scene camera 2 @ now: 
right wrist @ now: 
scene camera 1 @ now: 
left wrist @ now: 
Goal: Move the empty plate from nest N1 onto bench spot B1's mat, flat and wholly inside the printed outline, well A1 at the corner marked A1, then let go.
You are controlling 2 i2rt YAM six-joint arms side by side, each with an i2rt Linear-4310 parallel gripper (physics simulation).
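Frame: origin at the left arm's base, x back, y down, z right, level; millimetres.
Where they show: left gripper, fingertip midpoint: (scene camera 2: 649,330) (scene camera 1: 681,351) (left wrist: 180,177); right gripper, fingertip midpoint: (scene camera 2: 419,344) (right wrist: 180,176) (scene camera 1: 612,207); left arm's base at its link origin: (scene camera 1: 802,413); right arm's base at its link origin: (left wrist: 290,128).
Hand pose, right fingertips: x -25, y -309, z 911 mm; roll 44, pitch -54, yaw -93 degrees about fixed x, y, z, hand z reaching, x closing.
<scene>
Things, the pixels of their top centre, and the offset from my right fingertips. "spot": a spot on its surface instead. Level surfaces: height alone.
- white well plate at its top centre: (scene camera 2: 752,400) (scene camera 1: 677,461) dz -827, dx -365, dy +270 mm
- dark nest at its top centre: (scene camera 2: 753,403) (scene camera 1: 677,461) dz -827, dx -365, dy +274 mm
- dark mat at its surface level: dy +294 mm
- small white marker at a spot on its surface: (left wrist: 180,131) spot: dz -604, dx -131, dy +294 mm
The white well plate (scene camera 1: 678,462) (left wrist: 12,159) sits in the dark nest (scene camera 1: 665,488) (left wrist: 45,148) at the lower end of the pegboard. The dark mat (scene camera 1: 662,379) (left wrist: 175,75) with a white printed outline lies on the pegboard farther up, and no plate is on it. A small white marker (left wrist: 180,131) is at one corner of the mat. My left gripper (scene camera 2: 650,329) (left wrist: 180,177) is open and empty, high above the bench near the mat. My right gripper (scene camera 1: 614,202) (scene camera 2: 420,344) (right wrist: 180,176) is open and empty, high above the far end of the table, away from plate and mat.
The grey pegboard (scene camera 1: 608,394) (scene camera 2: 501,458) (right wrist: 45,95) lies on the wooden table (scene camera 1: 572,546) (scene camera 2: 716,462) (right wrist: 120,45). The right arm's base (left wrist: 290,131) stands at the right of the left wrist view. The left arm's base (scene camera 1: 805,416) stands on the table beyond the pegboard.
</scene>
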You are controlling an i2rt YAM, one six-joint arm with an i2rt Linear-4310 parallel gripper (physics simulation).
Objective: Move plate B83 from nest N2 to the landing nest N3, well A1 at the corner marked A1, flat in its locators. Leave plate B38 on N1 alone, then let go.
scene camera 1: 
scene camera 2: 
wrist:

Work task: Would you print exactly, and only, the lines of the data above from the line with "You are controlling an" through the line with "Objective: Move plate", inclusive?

Answer below:
You are controlling an i2rt YAM, one six-joint arm with an i2rt Linear-4310 parallel gripper (physics simulation).
Objective: Move plate B83 from nest N2 to the landing nest N3, well A1 at the corner marked A1, flat in its locators. Leave plate B38 on N1 alone, then let go.

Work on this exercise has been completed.